Speaker
Summary
In high-energy nuclear collisions, light nuclei provide a unique tool to explore the QCD phase structure. The production of light nuclei is sensitive to the temperature and phase-space density of the system at freeze-out. In addition, phase transition will lead to large baryon density fluctuations, which will be reflected in the light nuclei production. For example, the ratio of proton ($N(p)$) and triton ($N(t)$) to deuteron ($N(d)$) yields, which is defined as $N(t)$$\cdot$$N(p)$/$N^2(d)$, may be used as a sensitive observable to search for the QCD critical point[1][2].
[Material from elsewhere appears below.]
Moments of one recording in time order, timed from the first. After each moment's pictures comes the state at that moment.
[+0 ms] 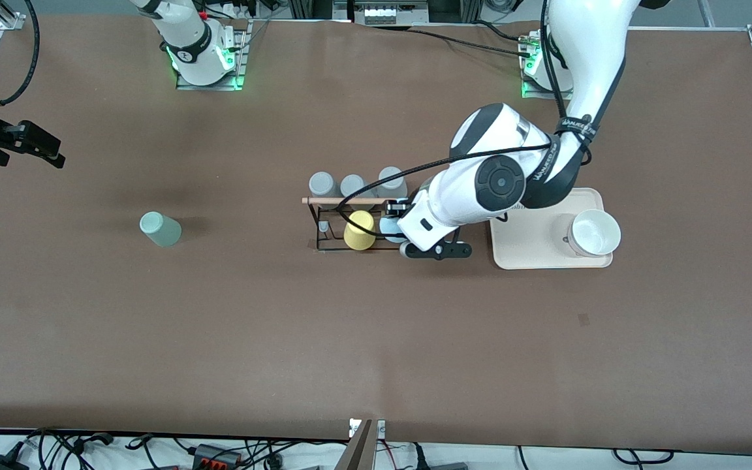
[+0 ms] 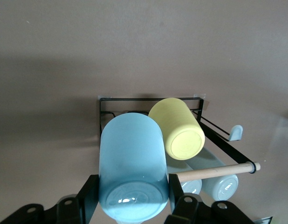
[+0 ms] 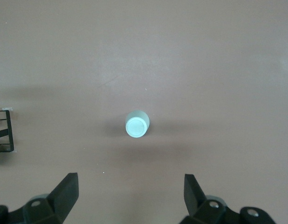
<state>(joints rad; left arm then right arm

In this talk, we will report the first results of the collision energy and centrality dependence of triton production in Au+Au collisions at $\sqrt{s_{\mathrm{NN}}}$ = 7.7, 11.5, 14.5, 19.6, 27, 39, 62.4, and 200 GeV measured by the STAR experiment at RHIC. We will present the beam energy dependence for the coalescence parameter $B_2(d)$ and $B_3(t)$, particle ratios ($d/p$, $t/p$, and $t/d$), and the yield ratio of $N(t)$$\cdot$$N(p)$/$N^2(d)$. Their physics implications will be discussed.
[1] K. J. Sun, L. W. Chen, C. M. Ko, and Z. Xu, Phys. Lett. B 774, 103 (2017).
[2] K. J. Sun, L. W. Chen, C. M. Ko, J. Pu, and Z. Xu, Phys. Lett. B 781, 499 (2018).